Added by Erik West on October 13, 2011
Dennis Ritchie, pioneer of modern computing, died aged 70
Dennis M. Ritchie, co-inventor of the Unix operating system and the C programming language, died earlier this week on October 8, as announced by his friend Rob Pike yesterday on Google+. Ritchie died at his home in Murray Hill, New Jersey following a long illness.
Dennis Ritchie co-invented the Unix operating system, along with Ken Thompson, on which the popular mobile platform Android and well-known Linux operating systems are ultimately based. Ritchie is also the inventor of the C programming language, currently the world’s second-most widely used programming language.
Unix continues to power many of the world’s larger computer systems used in governments, banks, and other institutions that securely handle large volumes of information over a period of decades.
The C programming language gained popularity because Ritchie built much of Unix using it. Ritchie invented the programming language based on improvements he made to its predecessor, aptly called B. Richie credits the C programming language for making Unix portable – the ability to use one operating system on a variety of computer hardware – a key driver of the operating system’s adoption. C is now widely used in a variety of computers and devices including personal computers, cellular phones, and computers found in many automobiles.
Ritchie co-authored the definitive book on C called “The C Programming Language“, commonly referred to as K&R in reference to the respective authors’ initials – Kernighan and Ritchie.
Among his main awards, Ritchie and Ken Thompson were jointly awarded the Turning Award, the highest distinction in computer science, in 1983 for their development of general operating system theory and for their work on the Unix operating system.

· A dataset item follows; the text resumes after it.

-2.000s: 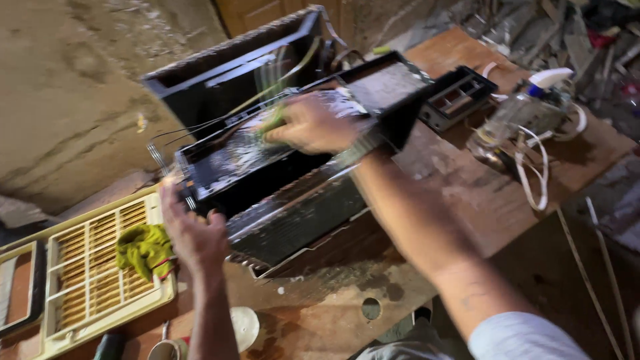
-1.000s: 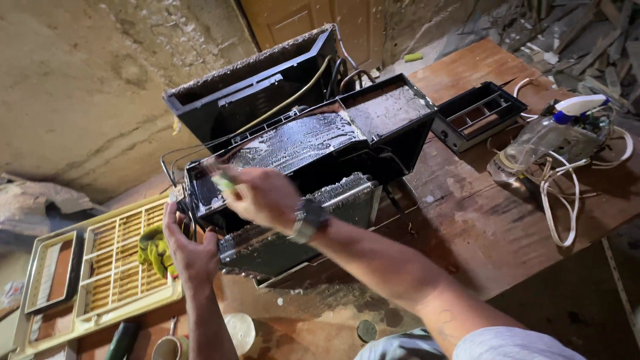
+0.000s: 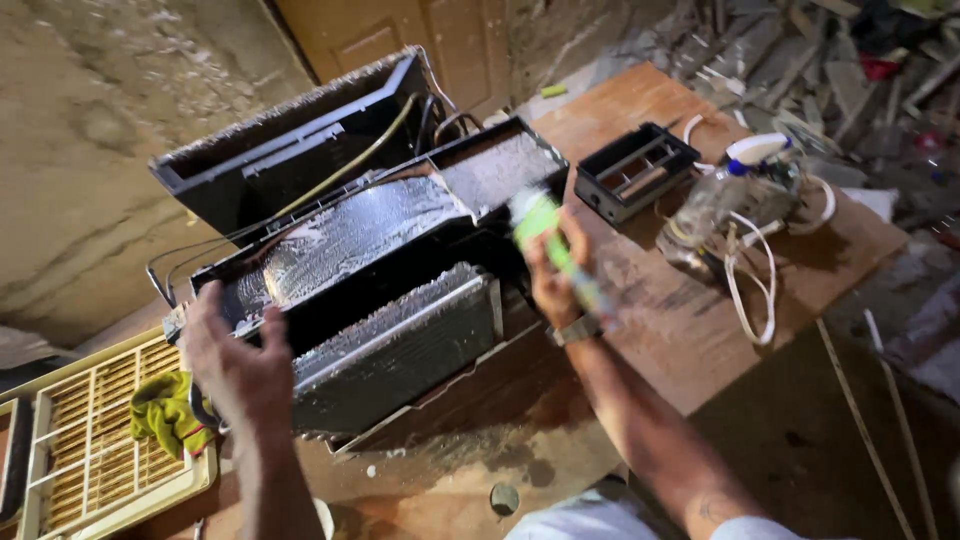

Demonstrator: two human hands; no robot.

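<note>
An opened air conditioner's black housing (image 3: 352,270) lies across the wooden board, its inner metallic surface (image 3: 364,229) wet and streaked with suds. Below it stands a finned heat exchanger (image 3: 397,360) with foam or grime on its top edge. My right hand (image 3: 559,262) grips a green-handled brush (image 3: 555,240), blurred, beside the housing's right end; pale bristles show at its upper end. Over the housing's left end is my left hand (image 3: 240,352), fingers apart, holding nothing that shows; whether it touches the edge I cannot tell.
A cream grille (image 3: 90,442) with a yellow-green cloth (image 3: 169,412) on it lies at left. To the right are a small black frame (image 3: 637,169) and a clear spray bottle (image 3: 731,214) with a white cord (image 3: 769,300) around it. A foam-edged panel (image 3: 300,142) stands behind, near the wall.
My right hand has moved with the brush from the housing's left end to its right end. My left hand's fingers have spread over the left end.
</note>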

Ritchie and Thompson received the National Medal of Technology and Innovation from President Clinton in April 1999. The award, granted to inventors and innovators who have made significant contributions to the development of new and important technology, was awarded for their work on co-inventing Unix and the C programming language which together lead to key advances in computer software, hardware, networking, and stimulated growth of the information technology industry. In2011, Ritchie and Thompson were awarded the Japan Prize for Information and Communications.
In an interview, published in C++ Report July/August 2000, Ritchie humbly described his career and contributions to computer science:
” I started out interested in physics, and still maintain an amateur interest in keeping up with what’s happening at its edges. Sometime in college and early grad school, I spent a lot of time in theoretical computer science (Turing machines, complexity theory). Meanwhile I also became more fascinated with real computers and, I suppose, the immediacy of the experience they provided: when you write a program, you can see what it does right away. All of these things connect with each other in interesting ways. Being involved with this sort of activity was what motivated me. Somehow I didn’t think of what I was doing as joining the Software Industry, although, even in 1968, I guess it was.”